Quote the listing below in its entirety, omitting every image.

==============================

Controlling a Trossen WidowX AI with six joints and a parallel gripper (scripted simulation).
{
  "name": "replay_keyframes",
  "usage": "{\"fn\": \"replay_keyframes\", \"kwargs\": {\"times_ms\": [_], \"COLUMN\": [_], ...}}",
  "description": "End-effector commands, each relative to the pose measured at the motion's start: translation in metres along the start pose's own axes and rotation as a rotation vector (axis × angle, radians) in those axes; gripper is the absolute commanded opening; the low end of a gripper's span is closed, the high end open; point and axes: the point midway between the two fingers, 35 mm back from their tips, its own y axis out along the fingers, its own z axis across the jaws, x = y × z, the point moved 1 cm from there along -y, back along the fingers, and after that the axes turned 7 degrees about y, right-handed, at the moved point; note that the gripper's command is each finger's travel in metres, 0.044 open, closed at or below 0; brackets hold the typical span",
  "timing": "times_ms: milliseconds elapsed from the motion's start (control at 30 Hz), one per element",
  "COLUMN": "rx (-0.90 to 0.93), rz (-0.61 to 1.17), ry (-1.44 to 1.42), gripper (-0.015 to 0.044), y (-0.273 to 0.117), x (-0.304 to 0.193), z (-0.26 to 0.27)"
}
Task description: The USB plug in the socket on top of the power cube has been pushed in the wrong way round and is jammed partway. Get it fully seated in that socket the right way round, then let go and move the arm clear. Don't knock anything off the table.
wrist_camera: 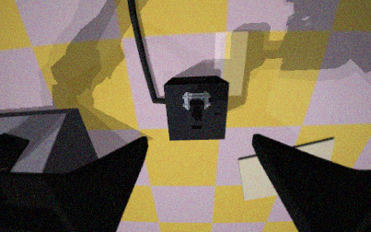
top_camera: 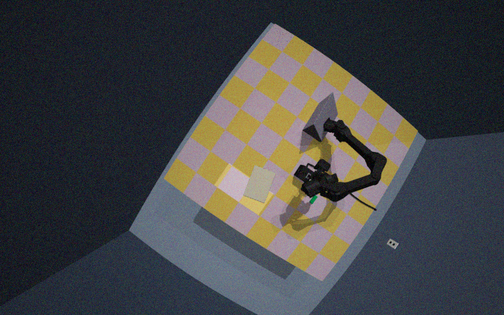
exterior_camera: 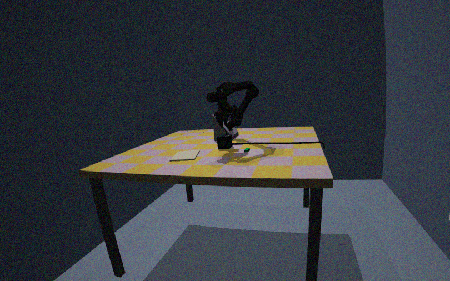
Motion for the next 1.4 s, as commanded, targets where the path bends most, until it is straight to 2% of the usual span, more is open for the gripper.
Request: {"fn": "replay_keyframes", "kwargs": {"times_ms": [0,1300,1367], "rx": [0.013,0.012,0.014], "rz": [-0.033,-0.033,-0.028], "ry": [0.003,0.003,-0.004], "gripper": [0.0440,0.0440,0.0388], "y": [0.001,0.030,0.029], "x": [0.007,0.009,0.009], "z": [0.001,0.001,0.000]}}
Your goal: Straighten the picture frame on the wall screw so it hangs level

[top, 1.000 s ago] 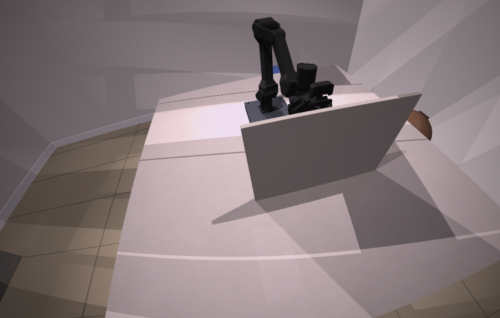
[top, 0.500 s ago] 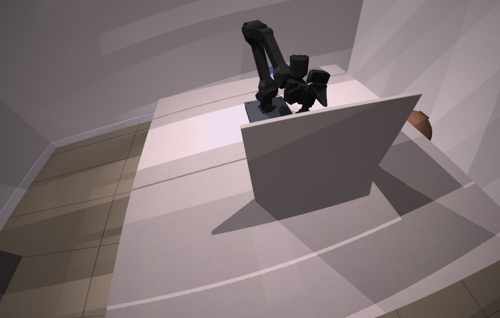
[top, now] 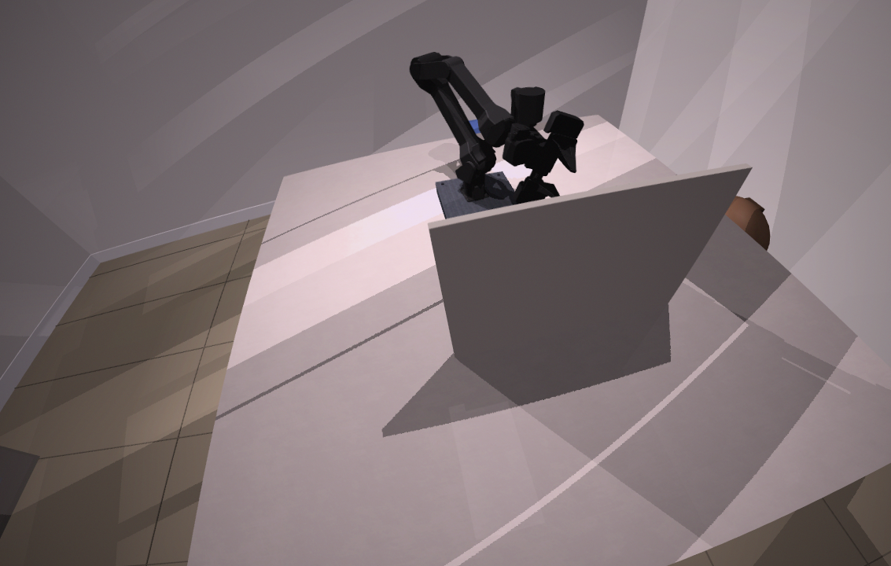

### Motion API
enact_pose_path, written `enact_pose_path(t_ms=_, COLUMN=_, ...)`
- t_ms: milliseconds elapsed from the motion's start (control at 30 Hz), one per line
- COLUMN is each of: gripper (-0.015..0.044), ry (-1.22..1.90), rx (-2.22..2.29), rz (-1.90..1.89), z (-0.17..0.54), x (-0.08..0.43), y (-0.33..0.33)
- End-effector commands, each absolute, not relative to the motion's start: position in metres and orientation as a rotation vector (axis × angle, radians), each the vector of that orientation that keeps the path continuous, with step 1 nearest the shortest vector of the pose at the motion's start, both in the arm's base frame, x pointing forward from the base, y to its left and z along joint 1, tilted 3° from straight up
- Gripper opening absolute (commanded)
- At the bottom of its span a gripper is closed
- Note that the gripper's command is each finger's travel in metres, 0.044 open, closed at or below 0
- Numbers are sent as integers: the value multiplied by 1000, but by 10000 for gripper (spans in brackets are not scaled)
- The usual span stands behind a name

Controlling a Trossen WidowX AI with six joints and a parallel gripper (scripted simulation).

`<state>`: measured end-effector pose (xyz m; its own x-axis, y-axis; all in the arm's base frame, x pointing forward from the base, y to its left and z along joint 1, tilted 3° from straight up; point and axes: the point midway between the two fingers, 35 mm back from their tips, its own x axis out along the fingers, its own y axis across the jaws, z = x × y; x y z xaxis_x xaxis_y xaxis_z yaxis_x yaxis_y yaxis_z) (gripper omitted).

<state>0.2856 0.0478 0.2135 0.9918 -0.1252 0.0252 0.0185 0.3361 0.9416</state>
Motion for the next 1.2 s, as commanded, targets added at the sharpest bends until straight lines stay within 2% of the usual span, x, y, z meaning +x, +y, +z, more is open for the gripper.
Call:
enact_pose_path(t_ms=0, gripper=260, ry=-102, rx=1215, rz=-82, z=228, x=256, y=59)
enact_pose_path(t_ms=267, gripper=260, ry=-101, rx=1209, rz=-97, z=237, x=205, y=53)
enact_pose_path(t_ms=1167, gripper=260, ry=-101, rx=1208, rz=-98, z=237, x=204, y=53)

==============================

> [Result for this exercise]
Controlling a Trossen WidowX AI with six joints and a parallel gripper (scripted simulation).
{
  "name": "replay_keyframes",
  "usage": "{\"fn\": \"replay_keyframes\", \"kwargs\": {\"times_ms\": [_], \"COLUMN\": [_], ...}}",
  "description": "End-effector commands, each relative to the pose measured at the motion's start: translation in metres along the start pose's own axes and rotation as a rotation vector (axis × angle, radians) in those axes; gripper is the absolute commanded opening; the low end of a gripper's span is closed, the high end open; point and axes: the point midway between the two fingers, 35 mm back from their tips, its own y axis out along the fingers, its own z axis across the jaws, x = y × z, the point moved 1 cm from there along -y, back along the fingers, and after that the axes turned 7 degrees about y, right-handed, at the moved point; note that the gripper's command is each finger's travel in metres, 0.044 open, closed at or below 0; brackets hold the typical span",
  "timing": "times_ms: milliseconds elapsed from the motion's start (control at 30 Hz), one per element",
  "COLUMN": "rx (-0.90 to 0.93), rz (-0.61 to 1.17), ry (-1.44 to 1.42), gripper (-0.015 to 0.044), y (-0.273 to 0.117), x (-0.304 to 0.193), z (-0.26 to 0.27)"
}
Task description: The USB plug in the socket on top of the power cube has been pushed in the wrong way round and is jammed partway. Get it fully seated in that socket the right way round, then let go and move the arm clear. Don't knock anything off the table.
wrist_camera: 
top_camera: 
exterior_camera: 
Motion for the next 1.4 s, as commanded, targets where the path bends most, until it is straight to 2% of the usual span, more is open for the gripper.
Request: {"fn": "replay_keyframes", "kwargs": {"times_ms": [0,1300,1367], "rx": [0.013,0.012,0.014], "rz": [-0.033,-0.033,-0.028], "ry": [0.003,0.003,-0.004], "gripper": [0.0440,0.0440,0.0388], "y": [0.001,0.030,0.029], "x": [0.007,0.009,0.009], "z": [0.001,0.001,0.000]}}
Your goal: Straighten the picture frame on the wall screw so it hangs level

[top, 1.000 s ago] 
[top, 0.500 s ago] 
[top, now] 

### Motion API
enact_pose_path, written `enact_pose_path(t_ms=_, COLUMN=_, ...)`
- t_ms: milliseconds elapsed from the motion's start (control at 30 Hz), one per line
- COLUMN is each of: gripper (-0.015..0.044), ry (-1.22..1.90), rx (-2.22..2.29), rz (-1.90..1.89), z (-0.17..0.54), x (-0.08..0.43), y (-0.33..0.33)
- End-effector commands, each absolute, not relative to the motion's start: position in metres and orientation as a rotation vector (axis × angle, radians), each the vector of that orientation that keeps the path continuous, with step 1 nearest the shortest vector of the pose at the motion's start, both in the arm's base frame, x pointing forward from the base, y to its left and z along joint 1, tilted 3° from straight up
- Gripper opening absolute (commanded)
- At the bottom of its span a gripper is closed
- Note that the gripper's command is each finger's travel in metres, 0.044 open, closed at or below 0
- Numbers are sent as integers: the value multiplied by 1000, but by 10000 for gripper (spans in brackets are not scaled)
- The usual span stands behind a name

Controlling a Trossen WidowX AI with six joints and a parallel gripper (scripted simulation).

`<state>`: measured end-effector pose (xyz m; its own x-axis, y-axis; all in the arm's base frame, x pointing forward from the base, y to its left and z along joint 1, tilted 3° from straight up; point and axes: the point midway between the two fingers, 35 mm back from their tips, its own x axis out along the fingers, its own y axis across the jaws, z = x × y; x y z xaxis_x xaxis_y xaxis_z yaxis_x yaxis_y yaxis_z) (gripper omitted).

<state>0.2856 0.0478 0.2135 0.9918 -0.1252 0.0252 0.0185 0.3361 0.9416</state>
Motion for the next 1.2 s, as commanded, targets added at the sharpest bends until straight lines stay within 2% of the usual span, x, y, z meaning +x, +y, +z, more is open for the gripper.
Call:
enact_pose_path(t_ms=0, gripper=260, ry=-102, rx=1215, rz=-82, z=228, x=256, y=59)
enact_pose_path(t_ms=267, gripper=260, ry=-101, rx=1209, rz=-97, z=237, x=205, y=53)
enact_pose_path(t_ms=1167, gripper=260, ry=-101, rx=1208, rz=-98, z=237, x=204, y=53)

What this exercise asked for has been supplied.